The output should be exactly the lines from the one containing "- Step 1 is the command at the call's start" through the last line of the records, and only those.

Data for the task section start

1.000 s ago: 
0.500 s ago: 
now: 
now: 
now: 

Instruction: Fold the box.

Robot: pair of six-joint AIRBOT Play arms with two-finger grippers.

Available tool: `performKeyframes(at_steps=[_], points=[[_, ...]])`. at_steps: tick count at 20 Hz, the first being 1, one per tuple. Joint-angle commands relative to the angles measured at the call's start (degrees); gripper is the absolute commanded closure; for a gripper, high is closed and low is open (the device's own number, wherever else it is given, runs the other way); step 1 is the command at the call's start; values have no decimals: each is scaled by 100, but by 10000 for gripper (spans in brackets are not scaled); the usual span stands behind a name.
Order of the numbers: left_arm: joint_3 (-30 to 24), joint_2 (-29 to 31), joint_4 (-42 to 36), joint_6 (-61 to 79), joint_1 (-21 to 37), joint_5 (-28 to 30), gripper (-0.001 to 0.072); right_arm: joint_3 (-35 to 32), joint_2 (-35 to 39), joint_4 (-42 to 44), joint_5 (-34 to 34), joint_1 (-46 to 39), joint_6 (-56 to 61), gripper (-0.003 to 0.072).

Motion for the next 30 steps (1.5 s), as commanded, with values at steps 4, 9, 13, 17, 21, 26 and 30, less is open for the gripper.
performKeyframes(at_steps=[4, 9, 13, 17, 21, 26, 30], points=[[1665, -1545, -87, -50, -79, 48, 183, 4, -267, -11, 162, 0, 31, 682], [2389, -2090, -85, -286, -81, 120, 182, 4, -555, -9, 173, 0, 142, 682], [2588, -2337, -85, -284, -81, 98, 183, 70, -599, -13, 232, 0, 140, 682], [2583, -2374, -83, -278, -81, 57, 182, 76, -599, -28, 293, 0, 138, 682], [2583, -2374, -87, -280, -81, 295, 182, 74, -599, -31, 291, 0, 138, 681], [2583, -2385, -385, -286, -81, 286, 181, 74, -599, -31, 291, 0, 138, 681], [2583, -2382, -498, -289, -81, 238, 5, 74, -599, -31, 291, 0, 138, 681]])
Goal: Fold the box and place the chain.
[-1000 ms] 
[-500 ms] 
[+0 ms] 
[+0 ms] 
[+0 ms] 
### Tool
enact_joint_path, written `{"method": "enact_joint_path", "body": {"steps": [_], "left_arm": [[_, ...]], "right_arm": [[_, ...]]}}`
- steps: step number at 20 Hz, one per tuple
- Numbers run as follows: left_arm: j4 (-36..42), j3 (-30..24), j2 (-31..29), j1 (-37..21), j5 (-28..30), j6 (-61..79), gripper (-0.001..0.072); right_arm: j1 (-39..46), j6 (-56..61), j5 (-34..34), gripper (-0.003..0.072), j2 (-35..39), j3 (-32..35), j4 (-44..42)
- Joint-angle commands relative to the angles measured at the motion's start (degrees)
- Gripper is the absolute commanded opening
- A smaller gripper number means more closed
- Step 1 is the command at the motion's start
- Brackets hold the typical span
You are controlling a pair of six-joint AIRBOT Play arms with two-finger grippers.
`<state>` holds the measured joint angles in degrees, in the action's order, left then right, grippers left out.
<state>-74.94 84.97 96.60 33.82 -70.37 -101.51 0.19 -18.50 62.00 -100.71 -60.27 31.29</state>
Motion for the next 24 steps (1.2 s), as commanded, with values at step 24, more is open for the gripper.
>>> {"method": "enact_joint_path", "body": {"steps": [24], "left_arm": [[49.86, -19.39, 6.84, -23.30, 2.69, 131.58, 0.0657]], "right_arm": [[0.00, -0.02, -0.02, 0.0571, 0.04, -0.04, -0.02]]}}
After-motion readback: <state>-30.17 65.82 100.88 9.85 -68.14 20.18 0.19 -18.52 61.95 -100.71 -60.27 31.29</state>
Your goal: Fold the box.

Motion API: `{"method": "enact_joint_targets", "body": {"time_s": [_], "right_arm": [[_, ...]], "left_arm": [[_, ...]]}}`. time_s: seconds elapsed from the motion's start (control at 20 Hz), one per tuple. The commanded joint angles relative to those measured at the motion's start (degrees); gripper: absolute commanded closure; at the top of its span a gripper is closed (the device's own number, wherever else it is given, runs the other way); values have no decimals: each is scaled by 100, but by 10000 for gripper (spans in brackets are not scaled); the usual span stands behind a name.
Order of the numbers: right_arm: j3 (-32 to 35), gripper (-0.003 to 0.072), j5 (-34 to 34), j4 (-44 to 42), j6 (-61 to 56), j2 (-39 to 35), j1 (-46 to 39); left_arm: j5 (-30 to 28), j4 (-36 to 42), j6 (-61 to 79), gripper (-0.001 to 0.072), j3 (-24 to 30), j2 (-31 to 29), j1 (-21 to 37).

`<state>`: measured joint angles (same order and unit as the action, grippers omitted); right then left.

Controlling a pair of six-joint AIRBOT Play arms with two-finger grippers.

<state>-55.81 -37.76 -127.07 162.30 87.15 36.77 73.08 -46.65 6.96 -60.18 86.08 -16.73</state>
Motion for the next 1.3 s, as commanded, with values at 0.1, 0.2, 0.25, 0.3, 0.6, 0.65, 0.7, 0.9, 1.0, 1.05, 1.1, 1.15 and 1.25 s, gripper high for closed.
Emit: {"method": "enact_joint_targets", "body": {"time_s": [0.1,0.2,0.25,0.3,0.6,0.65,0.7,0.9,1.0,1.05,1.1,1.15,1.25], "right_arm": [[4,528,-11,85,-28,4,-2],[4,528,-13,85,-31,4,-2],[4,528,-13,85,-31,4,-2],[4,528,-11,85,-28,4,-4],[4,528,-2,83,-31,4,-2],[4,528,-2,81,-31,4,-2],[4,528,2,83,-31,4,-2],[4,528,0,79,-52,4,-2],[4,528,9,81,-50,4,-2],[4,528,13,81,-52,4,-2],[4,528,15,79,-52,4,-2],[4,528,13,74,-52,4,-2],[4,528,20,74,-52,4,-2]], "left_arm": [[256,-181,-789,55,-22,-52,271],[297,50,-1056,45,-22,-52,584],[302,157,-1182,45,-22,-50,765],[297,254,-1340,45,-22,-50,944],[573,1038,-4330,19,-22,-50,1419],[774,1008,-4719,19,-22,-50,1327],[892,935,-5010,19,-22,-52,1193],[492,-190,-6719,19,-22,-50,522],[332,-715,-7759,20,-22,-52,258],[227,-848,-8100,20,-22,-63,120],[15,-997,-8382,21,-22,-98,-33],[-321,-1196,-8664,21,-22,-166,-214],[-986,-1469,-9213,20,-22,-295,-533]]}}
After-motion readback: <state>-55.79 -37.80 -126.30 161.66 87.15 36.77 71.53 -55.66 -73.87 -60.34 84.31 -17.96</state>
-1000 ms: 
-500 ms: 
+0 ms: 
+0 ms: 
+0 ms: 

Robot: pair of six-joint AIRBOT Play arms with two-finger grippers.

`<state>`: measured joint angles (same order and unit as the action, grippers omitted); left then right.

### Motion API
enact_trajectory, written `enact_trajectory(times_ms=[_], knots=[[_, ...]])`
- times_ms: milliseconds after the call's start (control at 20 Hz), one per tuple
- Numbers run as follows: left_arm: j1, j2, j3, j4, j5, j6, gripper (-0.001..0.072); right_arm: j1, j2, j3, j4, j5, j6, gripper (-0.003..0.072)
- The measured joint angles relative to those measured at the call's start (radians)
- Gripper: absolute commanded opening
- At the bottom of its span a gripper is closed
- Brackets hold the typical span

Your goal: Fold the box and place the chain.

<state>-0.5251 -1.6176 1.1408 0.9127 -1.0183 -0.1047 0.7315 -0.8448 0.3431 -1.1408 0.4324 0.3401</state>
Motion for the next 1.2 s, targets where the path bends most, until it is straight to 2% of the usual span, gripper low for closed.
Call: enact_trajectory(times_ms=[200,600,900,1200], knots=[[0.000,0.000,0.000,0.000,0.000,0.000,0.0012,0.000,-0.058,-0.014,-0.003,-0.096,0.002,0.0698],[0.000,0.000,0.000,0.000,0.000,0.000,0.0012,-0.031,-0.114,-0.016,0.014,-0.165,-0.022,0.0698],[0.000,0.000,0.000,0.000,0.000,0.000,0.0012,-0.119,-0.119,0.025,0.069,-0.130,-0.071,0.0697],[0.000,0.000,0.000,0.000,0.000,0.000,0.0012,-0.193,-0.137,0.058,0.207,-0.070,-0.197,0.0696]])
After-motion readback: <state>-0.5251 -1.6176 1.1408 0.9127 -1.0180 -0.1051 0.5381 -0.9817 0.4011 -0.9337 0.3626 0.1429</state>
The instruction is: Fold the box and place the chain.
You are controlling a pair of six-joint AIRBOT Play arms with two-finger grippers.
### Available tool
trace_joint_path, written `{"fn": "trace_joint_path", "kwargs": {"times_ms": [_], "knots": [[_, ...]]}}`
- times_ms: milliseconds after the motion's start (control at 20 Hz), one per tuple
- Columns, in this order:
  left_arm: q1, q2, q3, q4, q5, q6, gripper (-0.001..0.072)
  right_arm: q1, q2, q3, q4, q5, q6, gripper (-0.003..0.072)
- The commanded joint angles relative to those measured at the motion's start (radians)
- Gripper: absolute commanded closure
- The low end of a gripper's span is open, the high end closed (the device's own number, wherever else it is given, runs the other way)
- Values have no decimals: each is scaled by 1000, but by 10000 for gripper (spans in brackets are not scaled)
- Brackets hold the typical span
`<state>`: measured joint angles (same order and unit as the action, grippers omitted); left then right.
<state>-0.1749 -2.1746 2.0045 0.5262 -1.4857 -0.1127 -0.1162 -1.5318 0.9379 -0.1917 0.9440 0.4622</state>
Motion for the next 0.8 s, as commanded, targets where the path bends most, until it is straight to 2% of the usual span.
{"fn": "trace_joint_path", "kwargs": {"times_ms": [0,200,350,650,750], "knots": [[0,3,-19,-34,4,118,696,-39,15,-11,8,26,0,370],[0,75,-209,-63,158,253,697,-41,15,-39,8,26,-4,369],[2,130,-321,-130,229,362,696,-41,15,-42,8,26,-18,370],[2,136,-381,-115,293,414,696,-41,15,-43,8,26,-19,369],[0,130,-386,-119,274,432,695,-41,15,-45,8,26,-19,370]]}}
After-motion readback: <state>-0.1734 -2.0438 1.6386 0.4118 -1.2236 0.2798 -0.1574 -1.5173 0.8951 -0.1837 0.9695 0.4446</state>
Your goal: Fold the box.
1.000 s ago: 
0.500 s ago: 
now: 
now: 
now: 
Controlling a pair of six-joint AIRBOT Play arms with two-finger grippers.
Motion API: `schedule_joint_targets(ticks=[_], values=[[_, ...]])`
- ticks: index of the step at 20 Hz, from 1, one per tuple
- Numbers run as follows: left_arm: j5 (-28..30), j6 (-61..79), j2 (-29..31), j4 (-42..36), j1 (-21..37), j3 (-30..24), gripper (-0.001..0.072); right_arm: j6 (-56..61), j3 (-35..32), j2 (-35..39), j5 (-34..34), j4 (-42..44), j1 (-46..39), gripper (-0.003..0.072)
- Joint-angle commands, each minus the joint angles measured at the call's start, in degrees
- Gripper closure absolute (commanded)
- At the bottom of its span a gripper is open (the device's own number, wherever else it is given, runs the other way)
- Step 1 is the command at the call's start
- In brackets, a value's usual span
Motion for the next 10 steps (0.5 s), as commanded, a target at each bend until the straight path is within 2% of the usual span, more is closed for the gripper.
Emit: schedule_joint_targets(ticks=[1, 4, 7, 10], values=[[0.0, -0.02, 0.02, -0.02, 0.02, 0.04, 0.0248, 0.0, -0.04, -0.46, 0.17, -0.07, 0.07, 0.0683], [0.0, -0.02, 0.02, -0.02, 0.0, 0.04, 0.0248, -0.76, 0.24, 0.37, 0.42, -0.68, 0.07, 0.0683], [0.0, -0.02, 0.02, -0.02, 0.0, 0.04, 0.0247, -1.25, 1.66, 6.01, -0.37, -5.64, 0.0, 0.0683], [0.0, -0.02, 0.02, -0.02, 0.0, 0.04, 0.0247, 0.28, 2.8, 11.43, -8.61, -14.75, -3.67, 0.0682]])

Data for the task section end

[Task output]
- Step 1 is the command at the call's start
- In brackets, a value's usual span
Motion for the next 10 steps (0.5 s), as commanded, a target at each bend until the straight path is within 2% of the usual span, more is closed for the gripper.
Emit: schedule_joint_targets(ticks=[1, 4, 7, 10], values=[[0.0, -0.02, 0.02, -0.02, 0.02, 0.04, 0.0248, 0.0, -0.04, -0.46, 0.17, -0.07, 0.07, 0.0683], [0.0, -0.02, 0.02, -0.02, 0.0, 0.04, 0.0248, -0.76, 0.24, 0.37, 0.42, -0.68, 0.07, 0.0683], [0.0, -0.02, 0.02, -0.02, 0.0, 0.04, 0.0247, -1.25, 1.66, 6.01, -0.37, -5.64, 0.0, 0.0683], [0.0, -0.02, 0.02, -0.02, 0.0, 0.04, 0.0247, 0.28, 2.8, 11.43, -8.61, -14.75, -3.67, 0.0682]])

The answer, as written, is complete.